Science and philosophy were kinds of knowledge with pretensions of universality, necessity, immutability, and eternity.

The Scientific Revolution

The notion of modern science emerged during the Renaissance with the Scientific Revolution. This era marked the divergence of science and philosophy. The two elements that distinguish scientific knowledge from philosophical knowledge were experimentation and the application of mathematics. Experimentation involves a set of activities properly planned with the help of mathematical formulas. The goal of scientific knowledge is not to determine what things are, but how they behave.

Is Science Philosophy?

One could say that philosophy is a rigorous science of understanding. However, philosophy is not science as we understand it today.

Types of Science

A field becomes a science when it defines its object of study and, especially, when it proposes its own method. The characteristic that essentially defines a science is its method—a pre-planned, organized way of thinking and acting aimed at achieving a specific end.

Method of Formal Sciences

Formal sciences refer to the formal way of reasoning. The two types of demonstration are deduction and induction.

  • Deduction is used in both formal and empirical science. Deduction derives a conclusion from premises.
  • The ideal methodology for formal sciences is the axiomatic system. Axioms are fundamental, undemonstrable principles. Rules within the system allow for the formation and transformation of axioms. Theorems are statements obtained deductively from axioms or other already proven theorems.

Method of Natural Sciences

Natural sciences have used inductive proof. The complete method of natural science is called the hypothetico-deductive method because it combines induction and deduction.

Inductive Proof

Induction is a type of reasoning where a conclusion is obtained from a series of individual cases known through experience.

  • Complete induction starts with knowledge of every single case occurring in an area.
  • Incomplete induction relies on a series of individual tests, not including all possible cases.

Hypothetico-Deductive Method

This method is structured in three levels:

  • Protocol statements express phenomena in the world capable of being empirically observed.
  • Laws are universal statements expressing regular and unchanging relationships between specific events. Before a statement can be considered a universal law of nature, it is a hypothesis—an unverified statement. If experience confirms it, it becomes a law.
  • Theories are universal statements from which all the laws of a particular science can be deduced.

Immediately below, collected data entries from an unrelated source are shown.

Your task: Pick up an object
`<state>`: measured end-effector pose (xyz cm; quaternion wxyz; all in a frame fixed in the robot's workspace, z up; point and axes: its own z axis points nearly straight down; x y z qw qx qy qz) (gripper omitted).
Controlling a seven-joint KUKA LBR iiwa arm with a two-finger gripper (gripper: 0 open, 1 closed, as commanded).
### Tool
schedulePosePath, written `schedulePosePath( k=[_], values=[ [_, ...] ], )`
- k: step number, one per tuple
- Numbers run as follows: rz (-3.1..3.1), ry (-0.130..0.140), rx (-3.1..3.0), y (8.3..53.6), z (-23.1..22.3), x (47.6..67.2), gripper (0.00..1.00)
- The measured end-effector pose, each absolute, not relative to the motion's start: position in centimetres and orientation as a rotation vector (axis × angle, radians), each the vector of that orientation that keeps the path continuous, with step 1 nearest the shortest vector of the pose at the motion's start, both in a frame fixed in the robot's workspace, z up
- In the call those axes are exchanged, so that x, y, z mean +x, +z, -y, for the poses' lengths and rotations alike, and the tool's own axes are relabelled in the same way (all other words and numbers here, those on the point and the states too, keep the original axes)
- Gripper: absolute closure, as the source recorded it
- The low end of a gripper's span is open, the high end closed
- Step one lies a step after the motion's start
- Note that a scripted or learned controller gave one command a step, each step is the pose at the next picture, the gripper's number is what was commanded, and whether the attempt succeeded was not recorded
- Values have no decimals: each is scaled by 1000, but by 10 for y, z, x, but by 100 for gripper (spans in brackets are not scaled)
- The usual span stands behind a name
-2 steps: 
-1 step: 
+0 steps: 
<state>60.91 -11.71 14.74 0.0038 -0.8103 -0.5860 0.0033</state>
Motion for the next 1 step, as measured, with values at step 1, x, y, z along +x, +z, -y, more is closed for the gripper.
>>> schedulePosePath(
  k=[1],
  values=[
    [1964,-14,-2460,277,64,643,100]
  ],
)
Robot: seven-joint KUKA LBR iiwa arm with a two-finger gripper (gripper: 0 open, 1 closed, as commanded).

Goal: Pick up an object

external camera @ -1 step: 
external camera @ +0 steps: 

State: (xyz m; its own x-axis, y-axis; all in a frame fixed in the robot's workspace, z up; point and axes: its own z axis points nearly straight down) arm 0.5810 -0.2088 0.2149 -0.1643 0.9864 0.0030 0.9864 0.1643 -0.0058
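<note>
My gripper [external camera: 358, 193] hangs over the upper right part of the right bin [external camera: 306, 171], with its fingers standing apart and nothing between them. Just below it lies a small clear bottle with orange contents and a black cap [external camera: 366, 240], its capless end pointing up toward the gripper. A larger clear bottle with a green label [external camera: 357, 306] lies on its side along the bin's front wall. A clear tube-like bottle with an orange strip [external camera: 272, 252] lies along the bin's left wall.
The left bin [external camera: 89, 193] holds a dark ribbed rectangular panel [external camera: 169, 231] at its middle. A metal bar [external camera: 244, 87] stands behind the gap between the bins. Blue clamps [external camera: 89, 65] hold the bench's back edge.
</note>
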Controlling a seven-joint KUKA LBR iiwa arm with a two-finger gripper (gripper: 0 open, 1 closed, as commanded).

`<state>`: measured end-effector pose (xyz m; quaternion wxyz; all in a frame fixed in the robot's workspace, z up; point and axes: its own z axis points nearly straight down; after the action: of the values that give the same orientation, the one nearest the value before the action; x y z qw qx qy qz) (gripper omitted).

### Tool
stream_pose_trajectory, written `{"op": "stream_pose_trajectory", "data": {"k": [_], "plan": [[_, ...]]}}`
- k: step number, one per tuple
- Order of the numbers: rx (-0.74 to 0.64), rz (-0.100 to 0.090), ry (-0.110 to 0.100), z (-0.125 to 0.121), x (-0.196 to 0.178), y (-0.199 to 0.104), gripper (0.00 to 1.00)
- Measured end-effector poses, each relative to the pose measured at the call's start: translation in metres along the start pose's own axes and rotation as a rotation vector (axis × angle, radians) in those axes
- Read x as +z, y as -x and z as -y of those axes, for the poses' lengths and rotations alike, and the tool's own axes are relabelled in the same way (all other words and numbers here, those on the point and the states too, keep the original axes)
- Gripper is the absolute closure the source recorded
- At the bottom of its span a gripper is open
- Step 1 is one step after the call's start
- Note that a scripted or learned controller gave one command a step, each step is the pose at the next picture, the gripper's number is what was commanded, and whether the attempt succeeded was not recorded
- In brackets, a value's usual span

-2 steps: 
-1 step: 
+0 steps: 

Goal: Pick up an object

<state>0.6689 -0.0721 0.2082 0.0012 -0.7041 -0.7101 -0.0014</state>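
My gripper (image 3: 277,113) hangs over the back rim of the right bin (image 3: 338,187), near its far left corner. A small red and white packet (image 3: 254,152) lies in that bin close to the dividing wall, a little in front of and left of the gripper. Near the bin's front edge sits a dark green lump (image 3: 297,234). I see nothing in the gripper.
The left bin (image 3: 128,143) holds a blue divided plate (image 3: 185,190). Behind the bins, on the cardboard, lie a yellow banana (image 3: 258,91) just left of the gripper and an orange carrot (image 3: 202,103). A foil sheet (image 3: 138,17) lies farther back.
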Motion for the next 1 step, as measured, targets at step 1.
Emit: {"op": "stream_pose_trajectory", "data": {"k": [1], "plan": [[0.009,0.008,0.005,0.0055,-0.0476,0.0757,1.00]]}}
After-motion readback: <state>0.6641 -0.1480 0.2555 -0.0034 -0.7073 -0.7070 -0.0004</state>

The steps of the hypothetico-deductive method are:

  1. Observation/Experimentation
  2. Formulating one or more explanatory hypotheses
  3. Expressing the hypothesis mathematically
  4. Subjecting the consequences to verification (verification and falsification)
  5. Accepting the hypothesis as a law

Method of Social Sciences

The purpose of social science is to understand social reality.

Features:

  • Lower predictive ability than natural sciences.
  • Lower generalization ability than natural sciences.
  • Evaluative neutrality is impossible.

Its methods are:

  • Empirical: Seeks the unity of science, applying the methods of natural sciences to social sciences.
  • Hermeneutics: Considers social sciences as having a different status and requiring a distinct methodology.

Two methodological approaches:

  • Explaining a phenomenon
  • Understanding an event by capturing its meaning within a context

Techniques of social sciences can be quantitative and qualitative.